> What to work on: I would like each line of the data that holds the word "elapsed" copied out.

> Records for the exercise:
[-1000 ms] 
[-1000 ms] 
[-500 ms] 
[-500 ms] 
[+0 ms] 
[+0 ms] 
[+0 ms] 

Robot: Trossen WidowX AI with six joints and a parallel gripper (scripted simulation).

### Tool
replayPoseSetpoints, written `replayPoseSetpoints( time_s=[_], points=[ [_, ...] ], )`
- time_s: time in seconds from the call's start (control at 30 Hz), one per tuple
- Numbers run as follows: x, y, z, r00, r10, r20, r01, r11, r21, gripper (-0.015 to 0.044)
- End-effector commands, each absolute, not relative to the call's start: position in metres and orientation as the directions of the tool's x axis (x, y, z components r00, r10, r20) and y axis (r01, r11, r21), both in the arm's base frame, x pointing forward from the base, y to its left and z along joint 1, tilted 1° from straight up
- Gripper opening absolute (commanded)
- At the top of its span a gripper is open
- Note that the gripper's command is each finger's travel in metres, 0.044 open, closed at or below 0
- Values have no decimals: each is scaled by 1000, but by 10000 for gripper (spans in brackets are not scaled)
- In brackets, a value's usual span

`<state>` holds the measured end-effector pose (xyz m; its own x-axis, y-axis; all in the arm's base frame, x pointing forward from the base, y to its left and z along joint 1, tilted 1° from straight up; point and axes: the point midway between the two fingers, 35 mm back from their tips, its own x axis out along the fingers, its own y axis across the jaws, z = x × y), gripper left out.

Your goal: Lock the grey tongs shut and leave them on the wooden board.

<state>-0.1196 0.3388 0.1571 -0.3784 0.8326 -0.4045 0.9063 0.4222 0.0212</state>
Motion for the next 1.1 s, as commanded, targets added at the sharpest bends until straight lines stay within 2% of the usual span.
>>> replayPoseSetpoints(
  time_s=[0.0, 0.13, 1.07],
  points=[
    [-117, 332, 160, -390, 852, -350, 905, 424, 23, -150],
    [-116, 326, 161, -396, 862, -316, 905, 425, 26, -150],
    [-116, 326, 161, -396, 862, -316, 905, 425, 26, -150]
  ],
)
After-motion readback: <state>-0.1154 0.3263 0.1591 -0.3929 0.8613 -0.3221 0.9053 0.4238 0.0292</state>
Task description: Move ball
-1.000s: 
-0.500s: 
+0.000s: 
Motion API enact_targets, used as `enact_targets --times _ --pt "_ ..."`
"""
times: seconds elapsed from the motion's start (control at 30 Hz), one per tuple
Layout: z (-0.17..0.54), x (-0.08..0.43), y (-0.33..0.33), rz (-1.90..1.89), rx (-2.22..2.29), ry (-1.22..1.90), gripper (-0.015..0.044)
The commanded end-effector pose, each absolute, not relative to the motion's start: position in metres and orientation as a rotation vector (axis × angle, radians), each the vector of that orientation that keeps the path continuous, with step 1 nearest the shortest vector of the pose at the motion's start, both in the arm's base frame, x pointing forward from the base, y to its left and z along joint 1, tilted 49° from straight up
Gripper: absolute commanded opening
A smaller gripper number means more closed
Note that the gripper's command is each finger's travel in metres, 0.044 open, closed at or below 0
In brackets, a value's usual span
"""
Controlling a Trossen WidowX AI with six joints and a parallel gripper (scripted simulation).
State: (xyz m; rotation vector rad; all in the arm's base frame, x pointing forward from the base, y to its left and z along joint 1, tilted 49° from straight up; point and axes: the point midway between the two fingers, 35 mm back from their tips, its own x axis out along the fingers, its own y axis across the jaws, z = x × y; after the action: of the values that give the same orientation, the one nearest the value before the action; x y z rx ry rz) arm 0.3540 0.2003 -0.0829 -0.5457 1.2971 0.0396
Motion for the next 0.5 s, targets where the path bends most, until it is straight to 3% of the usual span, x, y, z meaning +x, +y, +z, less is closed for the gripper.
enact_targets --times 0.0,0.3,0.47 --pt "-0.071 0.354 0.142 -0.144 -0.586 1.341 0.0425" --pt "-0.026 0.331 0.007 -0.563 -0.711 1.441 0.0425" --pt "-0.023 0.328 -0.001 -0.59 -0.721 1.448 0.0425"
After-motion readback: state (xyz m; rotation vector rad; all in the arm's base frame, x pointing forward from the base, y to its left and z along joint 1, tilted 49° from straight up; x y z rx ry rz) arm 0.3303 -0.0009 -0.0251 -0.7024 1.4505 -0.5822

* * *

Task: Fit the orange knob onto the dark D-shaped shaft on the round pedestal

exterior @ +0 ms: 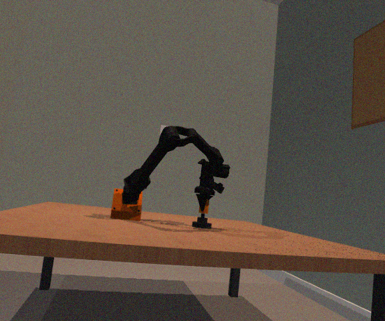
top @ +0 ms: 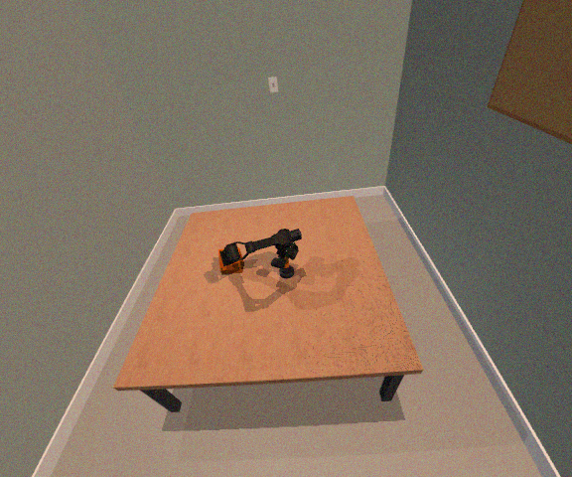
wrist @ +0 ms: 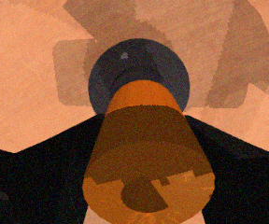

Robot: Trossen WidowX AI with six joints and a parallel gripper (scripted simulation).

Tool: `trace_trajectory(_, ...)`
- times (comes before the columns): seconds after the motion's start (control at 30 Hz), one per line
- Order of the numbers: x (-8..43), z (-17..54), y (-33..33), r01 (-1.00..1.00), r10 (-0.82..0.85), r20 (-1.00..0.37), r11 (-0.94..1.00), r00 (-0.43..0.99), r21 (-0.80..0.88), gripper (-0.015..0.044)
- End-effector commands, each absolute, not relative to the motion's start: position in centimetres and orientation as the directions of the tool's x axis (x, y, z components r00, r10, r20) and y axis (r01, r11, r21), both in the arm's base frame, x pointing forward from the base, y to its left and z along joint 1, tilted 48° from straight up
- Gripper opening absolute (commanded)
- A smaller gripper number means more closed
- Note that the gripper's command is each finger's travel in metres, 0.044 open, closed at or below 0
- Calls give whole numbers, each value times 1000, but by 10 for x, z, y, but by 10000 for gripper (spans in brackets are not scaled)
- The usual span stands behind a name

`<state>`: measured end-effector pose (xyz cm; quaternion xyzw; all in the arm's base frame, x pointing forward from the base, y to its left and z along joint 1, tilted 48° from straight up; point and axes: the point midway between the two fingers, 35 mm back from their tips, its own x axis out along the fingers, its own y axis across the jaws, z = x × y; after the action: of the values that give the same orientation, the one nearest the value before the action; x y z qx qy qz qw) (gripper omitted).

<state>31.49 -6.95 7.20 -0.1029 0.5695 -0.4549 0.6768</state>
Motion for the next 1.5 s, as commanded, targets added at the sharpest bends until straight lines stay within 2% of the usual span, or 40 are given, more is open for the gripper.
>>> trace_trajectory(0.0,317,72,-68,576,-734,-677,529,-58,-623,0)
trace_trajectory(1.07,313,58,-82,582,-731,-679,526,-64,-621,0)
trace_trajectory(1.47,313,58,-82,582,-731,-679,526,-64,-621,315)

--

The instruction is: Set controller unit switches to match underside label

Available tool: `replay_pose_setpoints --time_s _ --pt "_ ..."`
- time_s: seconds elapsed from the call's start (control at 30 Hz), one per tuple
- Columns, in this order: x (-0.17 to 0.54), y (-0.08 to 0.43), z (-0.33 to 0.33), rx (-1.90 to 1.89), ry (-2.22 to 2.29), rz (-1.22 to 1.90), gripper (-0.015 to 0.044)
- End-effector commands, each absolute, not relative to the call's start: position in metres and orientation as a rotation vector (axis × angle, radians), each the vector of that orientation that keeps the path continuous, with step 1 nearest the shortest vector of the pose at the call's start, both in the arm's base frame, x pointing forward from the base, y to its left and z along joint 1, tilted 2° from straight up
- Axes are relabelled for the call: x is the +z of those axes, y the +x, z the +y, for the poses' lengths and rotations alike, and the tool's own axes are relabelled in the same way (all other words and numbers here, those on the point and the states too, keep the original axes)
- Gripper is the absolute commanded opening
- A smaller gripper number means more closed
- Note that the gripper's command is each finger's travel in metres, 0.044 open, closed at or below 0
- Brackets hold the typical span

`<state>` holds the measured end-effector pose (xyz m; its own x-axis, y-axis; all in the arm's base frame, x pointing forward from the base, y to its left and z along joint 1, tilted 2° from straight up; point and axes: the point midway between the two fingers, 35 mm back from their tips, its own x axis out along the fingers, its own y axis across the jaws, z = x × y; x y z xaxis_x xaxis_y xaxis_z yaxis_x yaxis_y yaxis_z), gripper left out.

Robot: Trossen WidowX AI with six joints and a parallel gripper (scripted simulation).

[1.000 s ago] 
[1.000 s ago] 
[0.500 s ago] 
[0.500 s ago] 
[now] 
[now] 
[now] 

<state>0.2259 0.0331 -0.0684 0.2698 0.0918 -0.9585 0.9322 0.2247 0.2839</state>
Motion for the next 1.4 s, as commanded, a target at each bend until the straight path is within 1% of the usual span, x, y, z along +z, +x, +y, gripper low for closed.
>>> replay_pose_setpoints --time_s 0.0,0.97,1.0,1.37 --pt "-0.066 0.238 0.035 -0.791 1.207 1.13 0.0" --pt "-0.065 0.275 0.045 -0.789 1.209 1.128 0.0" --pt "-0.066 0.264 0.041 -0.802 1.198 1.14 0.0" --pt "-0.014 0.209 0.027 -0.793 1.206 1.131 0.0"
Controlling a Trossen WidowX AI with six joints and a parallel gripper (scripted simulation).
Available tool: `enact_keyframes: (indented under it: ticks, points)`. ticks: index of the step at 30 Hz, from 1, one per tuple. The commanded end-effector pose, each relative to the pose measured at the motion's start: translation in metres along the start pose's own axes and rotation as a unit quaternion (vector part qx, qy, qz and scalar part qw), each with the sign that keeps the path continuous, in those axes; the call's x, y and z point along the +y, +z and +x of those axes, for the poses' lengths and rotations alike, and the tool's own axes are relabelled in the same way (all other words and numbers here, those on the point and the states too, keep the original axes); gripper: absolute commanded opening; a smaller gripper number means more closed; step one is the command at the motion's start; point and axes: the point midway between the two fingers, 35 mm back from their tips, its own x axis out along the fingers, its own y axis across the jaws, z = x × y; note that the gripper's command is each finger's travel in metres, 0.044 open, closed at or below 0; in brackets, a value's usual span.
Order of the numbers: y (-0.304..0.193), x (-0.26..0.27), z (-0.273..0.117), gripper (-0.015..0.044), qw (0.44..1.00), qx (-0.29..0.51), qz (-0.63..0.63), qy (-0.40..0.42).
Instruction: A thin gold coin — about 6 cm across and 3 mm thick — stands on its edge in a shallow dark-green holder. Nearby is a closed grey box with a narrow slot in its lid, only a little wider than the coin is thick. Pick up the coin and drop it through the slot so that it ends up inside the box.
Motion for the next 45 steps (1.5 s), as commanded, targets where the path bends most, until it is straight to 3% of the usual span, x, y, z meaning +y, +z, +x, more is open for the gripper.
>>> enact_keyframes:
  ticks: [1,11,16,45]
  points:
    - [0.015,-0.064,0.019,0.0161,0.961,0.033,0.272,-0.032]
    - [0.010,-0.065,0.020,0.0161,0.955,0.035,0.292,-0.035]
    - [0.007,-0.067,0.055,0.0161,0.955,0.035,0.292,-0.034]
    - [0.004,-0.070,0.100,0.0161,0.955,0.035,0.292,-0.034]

> Task answer:
times: seconds elapsed from the motion's start (control at 30 Hz), one per tuple
- time_s: seconds elapsed from the call's start (control at 30 Hz), one per tuple

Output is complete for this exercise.